Apple, Inc. fired 29 internal people the previous year for leaking information about company’s upcoming projects. Ironically, Bloomberg sourced this news from a ‘leaked Apple memo’ which was posted on Apple’s internal blog. The memo highlighted that 12 of those leakers are arrested which determines to be the most stringent action taken in light of privacy breach.

The leaked Apple memo terms to be a warning letter to Apple’s employees, contractors, and suppliers. Notably, it cites a series of confidential information that was disclosed to the media in an unauthorized manner.

Leaked Apple Memo Details

The official memo begins with recently leaked information about an internal meeting held by Apple’s senior vice president of engineering, Craig Federighi. Following the meeting, the information cracker revealed to a press member that Apple will delay some planned software updates for iPhone. The leaked memo states that a hundred software engineers and a thousand employees withheld this information. However, Apple identified the real culprit who betrayed the company’s trust and indulged in privacy breach.

Apple Memo Leaked

Apple’s Store Team

“The impact of a leak goes far beyond the people who work on a project,” the leaked memo includes. “Leaking Apple’s work undermines everyone at Apple and the years they’ve invested in creating Apple products.”

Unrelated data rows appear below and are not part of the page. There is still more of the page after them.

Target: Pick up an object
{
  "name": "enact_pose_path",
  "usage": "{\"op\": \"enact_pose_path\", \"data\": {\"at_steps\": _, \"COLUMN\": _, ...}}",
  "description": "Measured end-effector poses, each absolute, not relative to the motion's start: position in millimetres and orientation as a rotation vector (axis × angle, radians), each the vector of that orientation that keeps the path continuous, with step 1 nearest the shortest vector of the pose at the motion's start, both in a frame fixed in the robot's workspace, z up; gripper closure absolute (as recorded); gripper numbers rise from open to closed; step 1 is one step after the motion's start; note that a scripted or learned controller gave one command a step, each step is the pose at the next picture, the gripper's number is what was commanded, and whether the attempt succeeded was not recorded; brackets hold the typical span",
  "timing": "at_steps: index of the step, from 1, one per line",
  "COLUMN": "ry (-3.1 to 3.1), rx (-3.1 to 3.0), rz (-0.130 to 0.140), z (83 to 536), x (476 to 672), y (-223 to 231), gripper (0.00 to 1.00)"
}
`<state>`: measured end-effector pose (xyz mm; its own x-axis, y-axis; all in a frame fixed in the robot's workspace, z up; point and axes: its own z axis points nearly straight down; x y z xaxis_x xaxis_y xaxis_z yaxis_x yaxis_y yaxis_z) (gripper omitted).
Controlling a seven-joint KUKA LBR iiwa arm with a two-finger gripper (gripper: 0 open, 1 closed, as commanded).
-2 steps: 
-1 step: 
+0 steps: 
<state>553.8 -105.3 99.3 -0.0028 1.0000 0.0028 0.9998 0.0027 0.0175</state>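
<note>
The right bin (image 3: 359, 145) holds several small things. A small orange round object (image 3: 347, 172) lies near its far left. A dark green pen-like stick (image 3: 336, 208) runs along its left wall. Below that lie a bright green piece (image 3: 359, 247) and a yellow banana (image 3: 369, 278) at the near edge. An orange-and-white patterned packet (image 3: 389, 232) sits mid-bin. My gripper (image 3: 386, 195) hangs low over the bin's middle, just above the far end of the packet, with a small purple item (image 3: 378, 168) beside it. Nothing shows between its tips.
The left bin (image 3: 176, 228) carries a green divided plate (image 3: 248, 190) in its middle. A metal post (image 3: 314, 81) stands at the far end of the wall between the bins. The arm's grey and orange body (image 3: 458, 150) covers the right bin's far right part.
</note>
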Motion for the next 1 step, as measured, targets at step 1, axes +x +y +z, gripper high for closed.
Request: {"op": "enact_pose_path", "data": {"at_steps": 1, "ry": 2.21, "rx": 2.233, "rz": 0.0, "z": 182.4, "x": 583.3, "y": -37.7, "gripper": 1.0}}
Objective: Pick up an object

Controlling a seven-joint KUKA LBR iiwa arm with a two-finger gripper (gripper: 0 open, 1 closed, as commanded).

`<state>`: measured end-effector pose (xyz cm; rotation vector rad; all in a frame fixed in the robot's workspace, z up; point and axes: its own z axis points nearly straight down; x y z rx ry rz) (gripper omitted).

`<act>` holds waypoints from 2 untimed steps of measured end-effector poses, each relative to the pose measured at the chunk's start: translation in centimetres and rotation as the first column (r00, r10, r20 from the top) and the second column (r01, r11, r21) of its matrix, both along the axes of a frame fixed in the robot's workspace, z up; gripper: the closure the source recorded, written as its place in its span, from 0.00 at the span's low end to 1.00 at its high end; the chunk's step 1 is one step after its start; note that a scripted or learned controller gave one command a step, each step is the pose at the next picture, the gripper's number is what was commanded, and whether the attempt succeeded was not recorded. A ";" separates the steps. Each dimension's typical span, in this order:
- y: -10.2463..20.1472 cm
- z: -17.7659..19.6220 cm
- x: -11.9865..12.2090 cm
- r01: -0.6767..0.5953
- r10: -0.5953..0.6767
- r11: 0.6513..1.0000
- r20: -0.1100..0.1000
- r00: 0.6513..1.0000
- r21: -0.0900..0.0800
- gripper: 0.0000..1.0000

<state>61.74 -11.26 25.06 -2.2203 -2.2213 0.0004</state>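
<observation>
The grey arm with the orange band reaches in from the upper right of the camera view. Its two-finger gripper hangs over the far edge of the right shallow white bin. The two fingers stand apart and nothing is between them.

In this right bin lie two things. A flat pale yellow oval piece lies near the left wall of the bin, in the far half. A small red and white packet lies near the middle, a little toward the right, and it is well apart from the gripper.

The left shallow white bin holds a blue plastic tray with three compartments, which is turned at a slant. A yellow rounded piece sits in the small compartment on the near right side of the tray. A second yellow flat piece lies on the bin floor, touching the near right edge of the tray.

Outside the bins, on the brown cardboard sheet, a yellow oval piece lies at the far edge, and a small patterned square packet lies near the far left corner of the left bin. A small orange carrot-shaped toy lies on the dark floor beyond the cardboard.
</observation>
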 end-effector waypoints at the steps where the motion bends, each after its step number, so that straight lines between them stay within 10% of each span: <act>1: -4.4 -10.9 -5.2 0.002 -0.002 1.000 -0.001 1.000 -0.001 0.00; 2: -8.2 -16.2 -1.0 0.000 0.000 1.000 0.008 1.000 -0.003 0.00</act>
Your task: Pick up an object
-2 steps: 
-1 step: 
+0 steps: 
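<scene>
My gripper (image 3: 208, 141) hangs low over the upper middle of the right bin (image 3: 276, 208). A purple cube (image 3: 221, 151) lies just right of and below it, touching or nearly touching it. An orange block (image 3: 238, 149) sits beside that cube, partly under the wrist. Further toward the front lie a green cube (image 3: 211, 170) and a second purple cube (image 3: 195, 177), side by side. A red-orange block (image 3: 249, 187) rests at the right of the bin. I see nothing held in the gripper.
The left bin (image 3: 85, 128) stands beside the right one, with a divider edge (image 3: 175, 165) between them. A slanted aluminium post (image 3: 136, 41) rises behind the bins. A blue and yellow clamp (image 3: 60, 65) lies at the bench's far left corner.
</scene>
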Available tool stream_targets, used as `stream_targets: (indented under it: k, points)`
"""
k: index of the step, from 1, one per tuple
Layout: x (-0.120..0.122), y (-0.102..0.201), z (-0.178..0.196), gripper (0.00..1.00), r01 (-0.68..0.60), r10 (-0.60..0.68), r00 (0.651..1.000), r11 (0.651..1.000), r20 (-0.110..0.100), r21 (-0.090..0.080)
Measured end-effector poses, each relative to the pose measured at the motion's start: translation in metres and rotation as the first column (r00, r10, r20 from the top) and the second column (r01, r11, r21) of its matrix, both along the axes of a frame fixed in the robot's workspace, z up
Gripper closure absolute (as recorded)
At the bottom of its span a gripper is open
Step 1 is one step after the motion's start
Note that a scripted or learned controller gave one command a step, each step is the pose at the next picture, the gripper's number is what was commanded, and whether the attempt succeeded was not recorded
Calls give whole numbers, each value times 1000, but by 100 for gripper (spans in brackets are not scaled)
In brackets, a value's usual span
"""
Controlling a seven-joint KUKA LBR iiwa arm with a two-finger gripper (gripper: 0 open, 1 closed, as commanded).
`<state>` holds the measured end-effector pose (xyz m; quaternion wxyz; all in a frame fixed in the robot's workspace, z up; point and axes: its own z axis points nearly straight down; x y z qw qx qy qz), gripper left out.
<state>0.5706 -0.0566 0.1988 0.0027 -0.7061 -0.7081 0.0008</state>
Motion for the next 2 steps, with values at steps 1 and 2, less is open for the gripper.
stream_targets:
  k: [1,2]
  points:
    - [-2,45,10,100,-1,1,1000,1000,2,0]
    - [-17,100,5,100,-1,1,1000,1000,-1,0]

The California-based tech giant has taken stringent actions to curb the internal information leak. Accordingly, the employees who leaked information lost everything when they were caught red-handed. Apple has sent a caution to the employees on the consequences of the privacy breach in the memo. “Leakers do not simply lose their jobs at Apple. In some cases, they face jail time and massive fines for network intrusion and theft of trade secrets, both classified as federal crimes.”

Focus on Employee Relationship with Outsiders

Memo Leaked Apple Inc

Apple released (PRODUCT)RED iPhone 8 and iPhone 8 Plus last week.

The internal memo also asked the employees to remain alert when befriending journalists, analysts or bloggers. It reiterates that the outsiders have a hidden agenda to approach the company workers – obtaining first-hand confidential information. Even the casual discussion between the two parties can shape in a threat to the company’s growth. The success of media is measured in terms of web-traffic; however, the company loses a vital lead. The leaked information can result either in negative sales of an existing product or a slow start to a new product or can give a chance to competitors to enter the market before Apple does.

The Apple memo further indicates towards other leaked information including a gold master link to iOS 11, a new Apple Watch, and a software package for unreleased iPhone X. In another incident, an employee, who leaked information about iPhone X, iPad Pro, and AirPods to a reliable source of Mac OS news, was thrown out of the company.

In 2012, Apple CEO Tim Cook pledged to double down its security on the internal trade-related discussion.

“Everyone comes to Apple to do the best work of their lives – work that matters and contributes to what all 135,000 people in this company are doing together,” executive Greg Joswiak concludes the Apple memo. He fortifies, “The best way to honor those contributions is by not leaking.”